| Assignment |
Pictures stay out; please output the remaining data exactly.

| Supplied information |

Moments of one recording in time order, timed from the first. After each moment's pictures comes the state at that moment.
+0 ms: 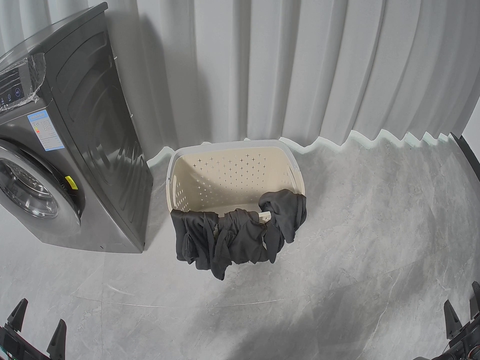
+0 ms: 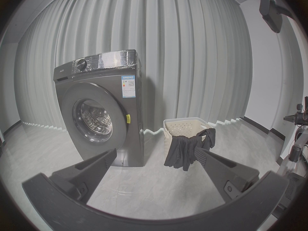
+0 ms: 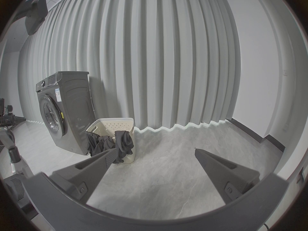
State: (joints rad) left arm 0.00 0.02 -0.02 0.00 -0.02 0.00; right arm 0.00 0.02 -0.02 0.00 0.02 -0.01
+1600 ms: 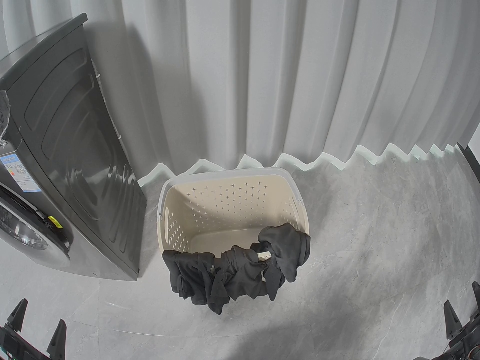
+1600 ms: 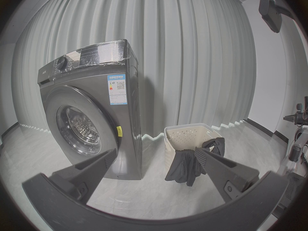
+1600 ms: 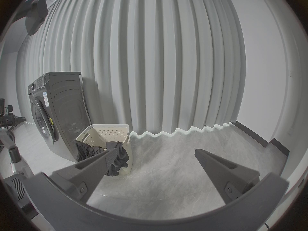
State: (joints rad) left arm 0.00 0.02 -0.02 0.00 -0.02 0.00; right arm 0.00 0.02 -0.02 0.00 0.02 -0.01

| Output of the task |
Moments of one recording in time order, timed from the first. After each moment's pictures comes the state at that moment.
+0 ms: 
+0 ms: 
+0 ms: 
State: (joints rad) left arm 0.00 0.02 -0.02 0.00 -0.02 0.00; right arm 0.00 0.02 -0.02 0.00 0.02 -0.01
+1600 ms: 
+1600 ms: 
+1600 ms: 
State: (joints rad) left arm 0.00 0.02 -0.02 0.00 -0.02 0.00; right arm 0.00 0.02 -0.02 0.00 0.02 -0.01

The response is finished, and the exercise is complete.